According to eyewitnesses, at the beginning of the 19th century, approximately 10 Jewish families lived in Iltsi.

According to the 1989 census, the population of Iltsi was 1,484 people, of whom 685 were men and 799 were women. According to the 2001 census, 1,649 people lived in the village.
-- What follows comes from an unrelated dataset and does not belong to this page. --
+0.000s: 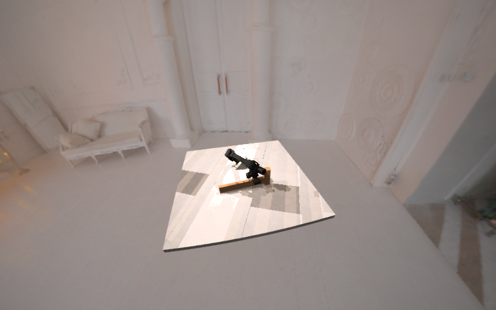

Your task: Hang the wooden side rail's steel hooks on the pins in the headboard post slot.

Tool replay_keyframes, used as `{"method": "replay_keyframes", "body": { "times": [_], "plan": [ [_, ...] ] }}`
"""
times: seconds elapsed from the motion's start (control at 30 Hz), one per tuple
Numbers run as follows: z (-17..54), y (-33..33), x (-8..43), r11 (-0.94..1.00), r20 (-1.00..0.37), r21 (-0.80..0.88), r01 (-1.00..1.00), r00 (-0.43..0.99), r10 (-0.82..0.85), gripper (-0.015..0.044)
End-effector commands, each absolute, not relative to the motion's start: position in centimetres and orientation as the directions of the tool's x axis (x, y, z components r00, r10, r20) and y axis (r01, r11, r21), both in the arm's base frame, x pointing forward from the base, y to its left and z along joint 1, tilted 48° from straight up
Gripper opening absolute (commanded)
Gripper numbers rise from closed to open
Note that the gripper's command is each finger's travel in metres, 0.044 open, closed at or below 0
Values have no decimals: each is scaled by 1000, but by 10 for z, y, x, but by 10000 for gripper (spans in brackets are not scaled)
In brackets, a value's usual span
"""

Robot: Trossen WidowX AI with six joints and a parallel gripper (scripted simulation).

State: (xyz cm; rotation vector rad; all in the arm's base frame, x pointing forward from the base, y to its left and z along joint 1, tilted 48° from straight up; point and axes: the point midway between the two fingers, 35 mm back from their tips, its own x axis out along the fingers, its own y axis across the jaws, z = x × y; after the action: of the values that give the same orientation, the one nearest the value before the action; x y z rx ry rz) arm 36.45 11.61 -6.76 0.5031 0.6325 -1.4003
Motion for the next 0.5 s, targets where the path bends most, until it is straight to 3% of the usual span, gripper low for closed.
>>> {"method": "replay_keyframes", "body": {
  "times": [0.0, 0.13, 0.47],
  "plan": [
    [-66, 118, 364, 115, -673, -43, 992, 56, -737, 341],
    [-50, 136, 363, 119, -678, -44, 992, 58, -732, 440],
    [-39, 144, 362, 121, -681, -44, 992, 59, -730, 440]
  ]
}}
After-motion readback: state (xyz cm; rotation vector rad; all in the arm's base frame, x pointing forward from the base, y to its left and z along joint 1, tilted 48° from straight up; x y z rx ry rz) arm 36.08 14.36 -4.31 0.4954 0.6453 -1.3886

Native language as of the Ukrainian Census of 2001:

| Language | Percentage |
|---|---|
| Ukrainian | 99.58% |
| Russian | 0.42% |

== Museums ==
- There is a modern visitor center in the village. The exposition in the museum reflects the richness of the nature of the Carpathians, its flora and fauna, phenomena and facts.
- The museum, which was founded in the village of Halynka Verkhovynka in her own estate. The museum collects embroidered clothes and household items from all over the Hutsulshchyna. You can also buy local souvenirs at the manor: poetry collections of poets, dried apples, traditional hoops, fragrant honey, and more.
- Museum of mushrooms, where you are invited to learn about the peculiarities of mushrooms and prepare mushroom soup.

== Notable residents ==
- Dmytro Bilinchuk (1919–1953) was a military figure, commander of the Bohdan Khmelnytskyi UIA hundred in the "Victory" kuren, referent of the Security Council of the Kosiv supra-district command of the Ukrainian People's Republic of Ukraine, a knight of the Bronze Cross of the UPA for combat merit.
- Mykhailo Bilinchuk is a political prisoner, a participant in the Norilsk uprising.
- Halynka Verkhovynka (real name is Halyna Yatsentiuk, 1962) is a Ukrainian poet, collector of folk folklore and Carpathian antiquities
- Mykola Tkachuk (1990–2015) was a soldier of the Armed Forces of Ukraine, who died during the Russo-Ukrainian War. On 30 September 2016, a commemorative plaque to graduate Mykola Tkachuk was unveiled at the Iltsi Secondary School.